- Opening Delimiter -
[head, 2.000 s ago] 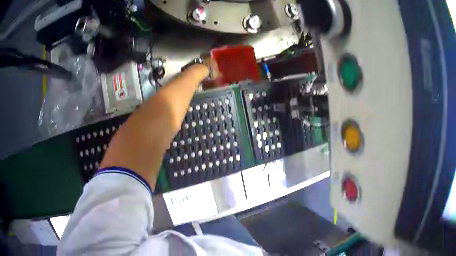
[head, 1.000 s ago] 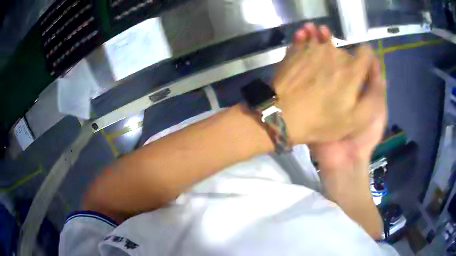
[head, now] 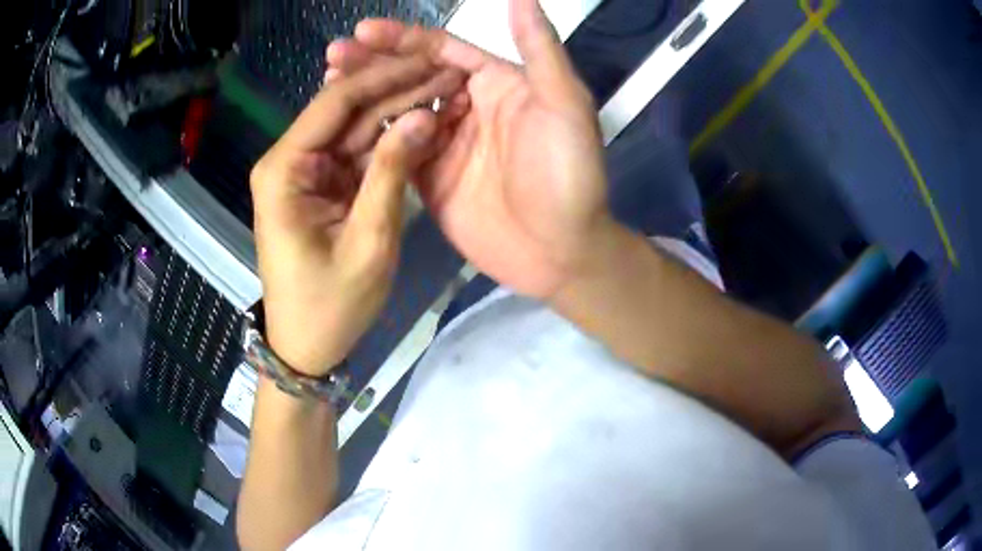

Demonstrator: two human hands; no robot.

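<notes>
My left hand, with a banded watch on its wrist, is palm-up at left of centre. Its thumb presses small shiny metal components against its curled fingers; their exact number and shape are unclear. My right hand is beside it, palm turned up and fingers apart, with its inner edge against the left fingers. I see nothing held in the right palm. Both hands are raised in front of my white shirt.
Black parts trays with rows of pale parts lie at left, below a pale machine edge. A green surface lies behind my left hand. Grey floor with yellow lines is at upper right. Teal and dark objects are at right.
My left hand has left the red bin. The hands were overlapped one second ago; now they are turned up side by side, showing the small parts. The view has swung round.
</notes>
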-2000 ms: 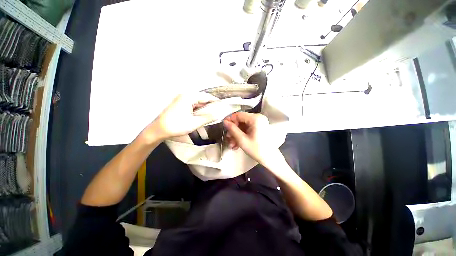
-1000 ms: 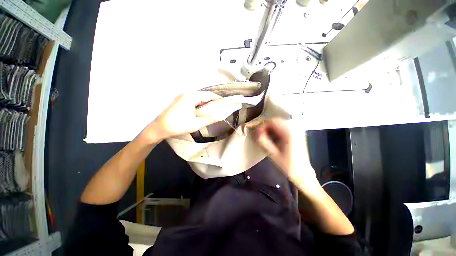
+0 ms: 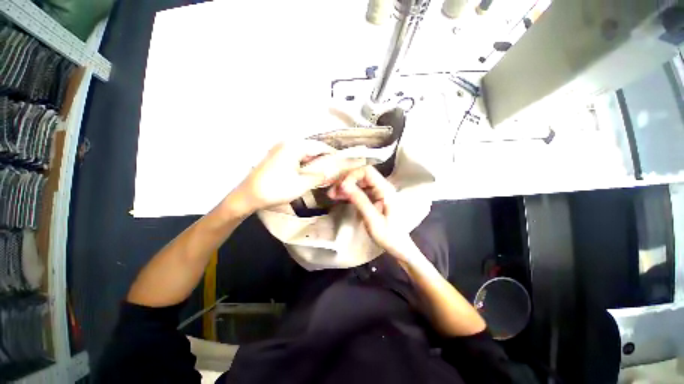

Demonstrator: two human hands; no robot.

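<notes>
The beige bag body hangs over the front edge of the white table, against the wearer's dark clothing, its opening facing up. Darker lining shows inside the opening. My left hand grips the bag's opening edge from the left. My right hand is at the middle of the opening, fingertips pinched together close to my left fingertips. Whatever lies between the right fingertips is too small to tell. The metal post rises just behind the bag.
The white table carries the off-white machine arm at right and pale spools at the back. A thin black cord lies beside the arm. A shelf of stacked dark pieces stands at left. A round container is below right.
My right hand moved away to the right, blurred, a second ago, and is now back at the bag opening beside my left hand. My left hand has stayed nearly in place on the bag.
</notes>
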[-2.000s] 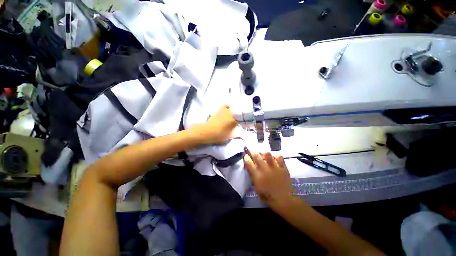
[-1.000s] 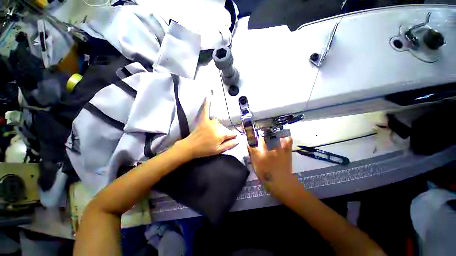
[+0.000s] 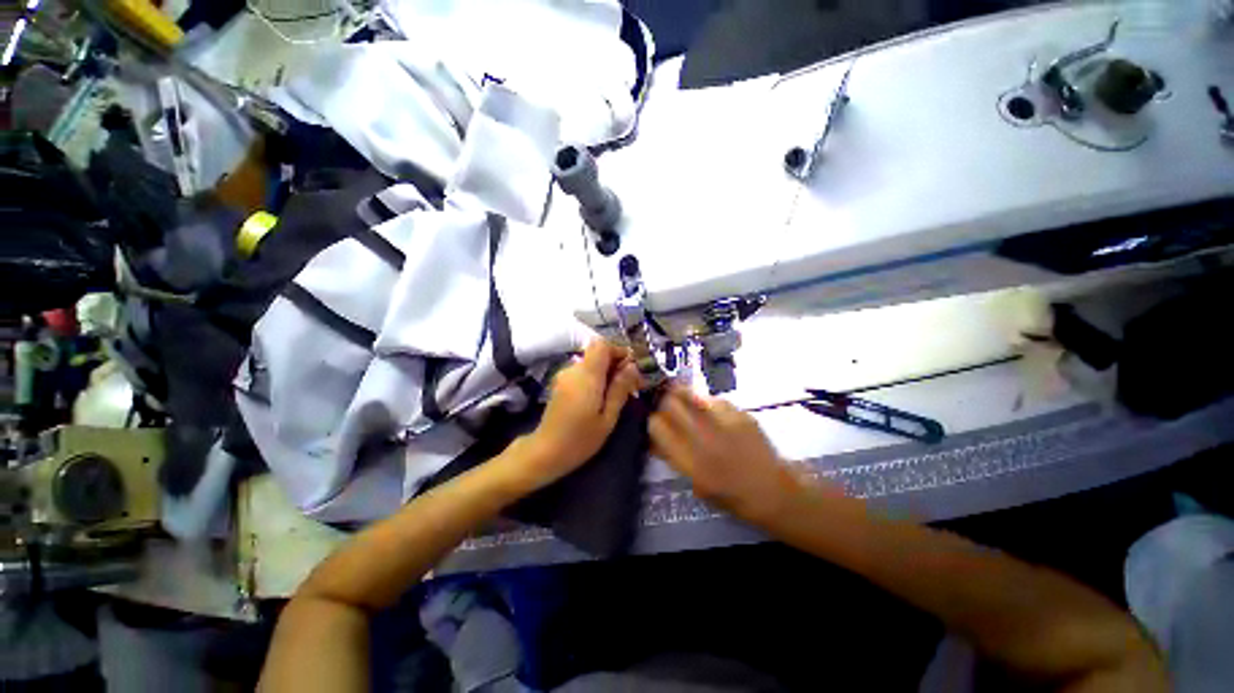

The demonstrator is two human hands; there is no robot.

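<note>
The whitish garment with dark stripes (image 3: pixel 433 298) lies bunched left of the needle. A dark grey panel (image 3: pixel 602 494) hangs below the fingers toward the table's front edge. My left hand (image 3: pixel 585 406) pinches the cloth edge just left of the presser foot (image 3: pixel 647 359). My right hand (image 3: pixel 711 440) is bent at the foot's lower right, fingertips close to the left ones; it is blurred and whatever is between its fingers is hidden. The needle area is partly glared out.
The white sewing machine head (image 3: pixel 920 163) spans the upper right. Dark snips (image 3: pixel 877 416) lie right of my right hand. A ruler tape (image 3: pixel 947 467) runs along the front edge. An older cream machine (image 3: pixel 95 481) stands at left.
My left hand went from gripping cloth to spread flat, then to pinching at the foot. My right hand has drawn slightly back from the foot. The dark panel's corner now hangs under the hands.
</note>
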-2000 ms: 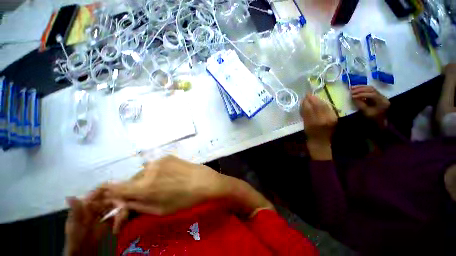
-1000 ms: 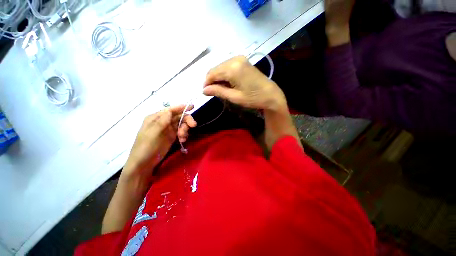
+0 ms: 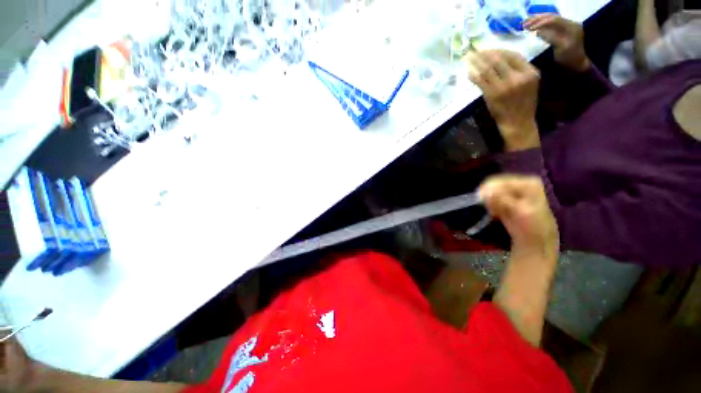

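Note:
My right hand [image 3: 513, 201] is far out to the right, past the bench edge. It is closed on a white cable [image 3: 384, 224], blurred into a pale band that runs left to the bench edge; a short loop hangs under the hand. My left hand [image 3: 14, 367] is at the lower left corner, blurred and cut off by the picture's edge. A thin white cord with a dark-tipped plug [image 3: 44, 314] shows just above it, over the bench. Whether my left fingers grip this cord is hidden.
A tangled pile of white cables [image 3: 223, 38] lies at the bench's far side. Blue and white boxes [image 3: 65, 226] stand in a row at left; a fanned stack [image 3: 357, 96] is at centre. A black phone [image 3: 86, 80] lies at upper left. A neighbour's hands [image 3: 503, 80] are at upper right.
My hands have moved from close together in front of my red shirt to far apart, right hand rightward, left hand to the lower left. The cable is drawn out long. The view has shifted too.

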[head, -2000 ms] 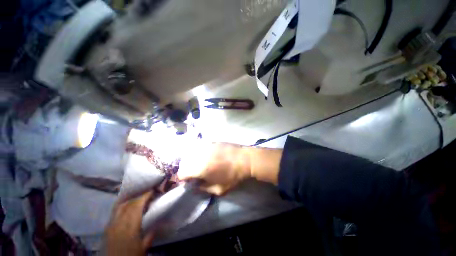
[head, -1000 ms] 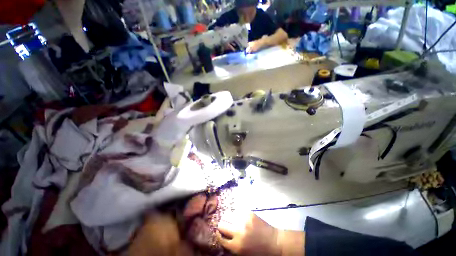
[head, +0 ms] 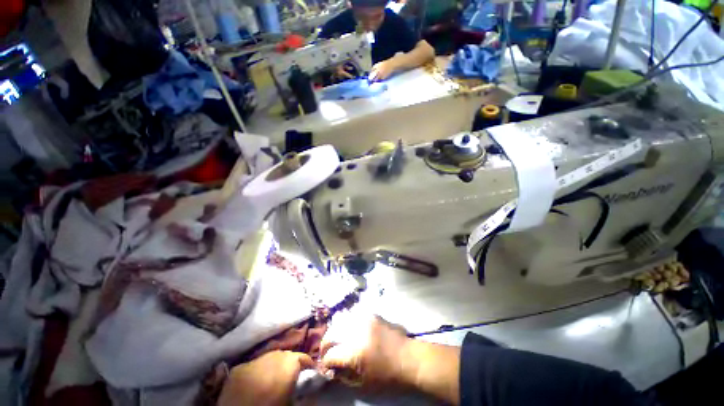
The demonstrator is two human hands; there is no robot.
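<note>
The garment piece (head: 182,349), pale grey with maroon parts, runs from the heap on the left to the needle area. Its speckled maroon edge (head: 321,313) lies in the bright glare by the presser foot. My right hand (head: 369,349) holds the cloth just in front of the needle, its fingertips washed out by glare. My left hand (head: 266,381) grips the maroon cloth beside it, cut off by the bottom edge. The sewing machine (head: 413,198) stands above both hands. Needle and foot are hard to make out in the glare.
A tape roll (head: 291,176) sits on the machine's left end. Thread snips (head: 409,262) lie on the bed behind the needle. Size labels (head: 587,170) and a white band (head: 533,174) hang over the arm. Another person (head: 377,40) works at a machine behind. Thread cones (head: 487,116) stand behind the arm.
The view has tilted up from the needle area to show the whole machine and the room. My left hand has come in close to my right hand at the cloth.
</note>
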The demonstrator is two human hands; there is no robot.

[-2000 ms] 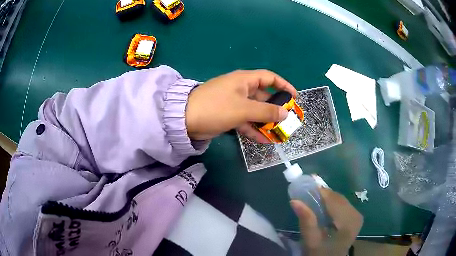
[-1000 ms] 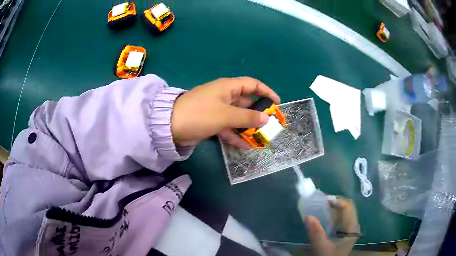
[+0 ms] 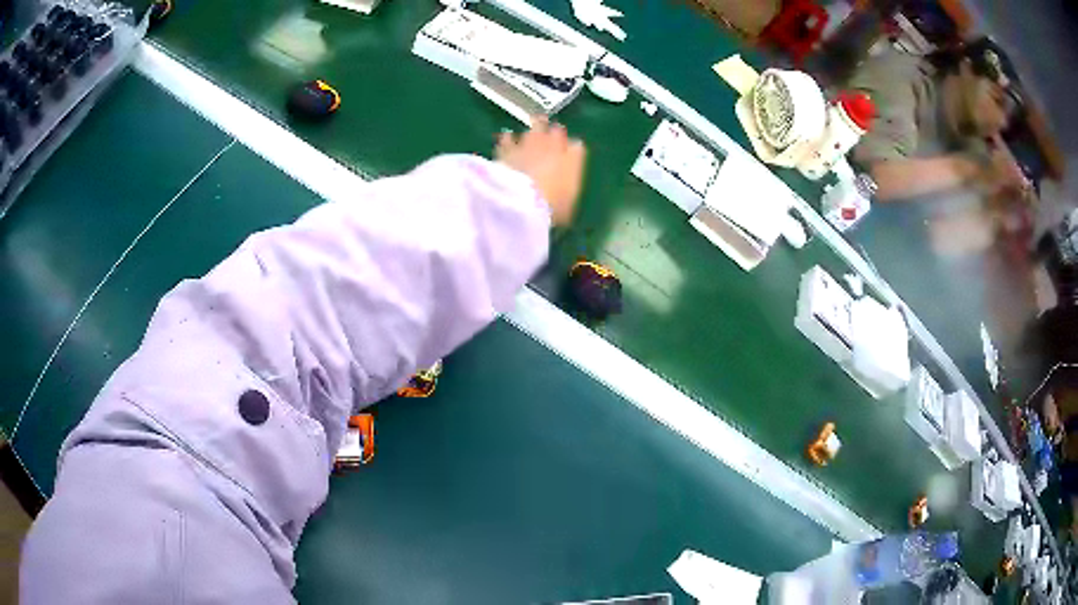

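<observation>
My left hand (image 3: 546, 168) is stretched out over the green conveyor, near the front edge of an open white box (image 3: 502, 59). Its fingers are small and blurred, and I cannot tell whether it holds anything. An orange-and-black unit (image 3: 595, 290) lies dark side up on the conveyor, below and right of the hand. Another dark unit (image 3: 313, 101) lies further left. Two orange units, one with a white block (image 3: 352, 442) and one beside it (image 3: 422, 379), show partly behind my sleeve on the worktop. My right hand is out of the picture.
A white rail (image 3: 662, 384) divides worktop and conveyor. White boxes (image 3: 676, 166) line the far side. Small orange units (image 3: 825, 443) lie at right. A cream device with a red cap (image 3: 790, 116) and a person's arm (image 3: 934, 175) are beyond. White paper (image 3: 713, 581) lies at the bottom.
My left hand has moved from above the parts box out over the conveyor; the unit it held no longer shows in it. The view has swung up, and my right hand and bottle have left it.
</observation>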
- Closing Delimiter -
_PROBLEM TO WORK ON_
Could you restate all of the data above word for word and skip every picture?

_ANSWER TO THIS TASK_
[head, 2.000 s ago] 
[head, 1.000 s ago] 
[head, now] 

Demonstrator: two human hands; no robot.

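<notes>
My left hand, with a banded watch on its wrist, is palm-up at left of centre. Its thumb presses small shiny metal components against its curled fingers; their exact number and shape are unclear. My right hand is beside it, palm turned up and fingers apart, with its inner edge against the left fingers. I see nothing held in the right palm. Both hands are raised in front of my white shirt.
Black parts trays with rows of pale parts lie at left, below a pale machine edge. A green surface lies behind my left hand. Grey floor with yellow lines is at upper right. Teal and dark objects are at right.
My left hand has left the red bin. The hands were overlapped one second ago; now they are turned up side by side, showing the small parts. The view has swung round.
</notes>
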-2000 ms: 
-1000 ms: 
+0 ms: 

Demonstrator: two human hands; no robot.

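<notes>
The beige bag body hangs over the front edge of the white table, against the wearer's dark clothing, its opening facing up. Darker lining shows inside the opening. My left hand grips the bag's opening edge from the left. My right hand is at the middle of the opening, fingertips pinched together close to my left fingertips. Whatever lies between the right fingertips is too small to tell. The metal post rises just behind the bag.
The white table carries the off-white machine arm at right and pale spools at the back. A thin black cord lies beside the arm. A shelf of stacked dark pieces stands at left. A round container is below right.
My right hand moved away to the right, blurred, a second ago, and is now back at the bag opening beside my left hand. My left hand has stayed nearly in place on the bag.
</notes>
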[-2.000s] 
[-1.000s] 
[+0.000s] 

The demonstrator is two human hands; there is no robot.

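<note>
The whitish garment with dark stripes (image 3: pixel 433 298) lies bunched left of the needle. A dark grey panel (image 3: pixel 602 494) hangs below the fingers toward the table's front edge. My left hand (image 3: pixel 585 406) pinches the cloth edge just left of the presser foot (image 3: pixel 647 359). My right hand (image 3: pixel 711 440) is bent at the foot's lower right, fingertips close to the left ones; it is blurred and whatever is between its fingers is hidden. The needle area is partly glared out.
The white sewing machine head (image 3: pixel 920 163) spans the upper right. Dark snips (image 3: pixel 877 416) lie right of my right hand. A ruler tape (image 3: pixel 947 467) runs along the front edge. An older cream machine (image 3: pixel 95 481) stands at left.
My left hand went from gripping cloth to spread flat, then to pinching at the foot. My right hand has drawn slightly back from the foot. The dark panel's corner now hangs under the hands.
</note>
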-2000 ms: 
-1000 ms: 
+0 ms: 

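Note:
My right hand [image 3: 513, 201] is far out to the right, past the bench edge. It is closed on a white cable [image 3: 384, 224], blurred into a pale band that runs left to the bench edge; a short loop hangs under the hand. My left hand [image 3: 14, 367] is at the lower left corner, blurred and cut off by the picture's edge. A thin white cord with a dark-tipped plug [image 3: 44, 314] shows just above it, over the bench. Whether my left fingers grip this cord is hidden.
A tangled pile of white cables [image 3: 223, 38] lies at the bench's far side. Blue and white boxes [image 3: 65, 226] stand in a row at left; a fanned stack [image 3: 357, 96] is at centre. A black phone [image 3: 86, 80] lies at upper left. A neighbour's hands [image 3: 503, 80] are at upper right.
My hands have moved from close together in front of my red shirt to far apart, right hand rightward, left hand to the lower left. The cable is drawn out long. The view has shifted too.
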
[head, -2000 ms] 
[head, -1000 ms] 
[head, +0 ms] 
The demonstrator is two human hands; there is no robot.
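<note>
The garment piece (head: 182,349), pale grey with maroon parts, runs from the heap on the left to the needle area. Its speckled maroon edge (head: 321,313) lies in the bright glare by the presser foot. My right hand (head: 369,349) holds the cloth just in front of the needle, its fingertips washed out by glare. My left hand (head: 266,381) grips the maroon cloth beside it, cut off by the bottom edge. The sewing machine (head: 413,198) stands above both hands. Needle and foot are hard to make out in the glare.
A tape roll (head: 291,176) sits on the machine's left end. Thread snips (head: 409,262) lie on the bed behind the needle. Size labels (head: 587,170) and a white band (head: 533,174) hang over the arm. Another person (head: 377,40) works at a machine behind. Thread cones (head: 487,116) stand behind the arm.
The view has tilted up from the needle area to show the whole machine and the room. My left hand has come in close to my right hand at the cloth.
</note>
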The demonstrator is two human hands; there is no robot.

[-2000 ms] 
[-1000 ms] 
[+0 ms] 

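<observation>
My left hand (image 3: 546, 168) is stretched out over the green conveyor, near the front edge of an open white box (image 3: 502, 59). Its fingers are small and blurred, and I cannot tell whether it holds anything. An orange-and-black unit (image 3: 595, 290) lies dark side up on the conveyor, below and right of the hand. Another dark unit (image 3: 313, 101) lies further left. Two orange units, one with a white block (image 3: 352, 442) and one beside it (image 3: 422, 379), show partly behind my sleeve on the worktop. My right hand is out of the picture.
A white rail (image 3: 662, 384) divides worktop and conveyor. White boxes (image 3: 676, 166) line the far side. Small orange units (image 3: 825, 443) lie at right. A cream device with a red cap (image 3: 790, 116) and a person's arm (image 3: 934, 175) are beyond. White paper (image 3: 713, 581) lies at the bottom.
My left hand has moved from above the parts box out over the conveyor; the unit it held no longer shows in it. The view has swung up, and my right hand and bottle have left it.
</observation>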

The answer to this exercise has been fully stated.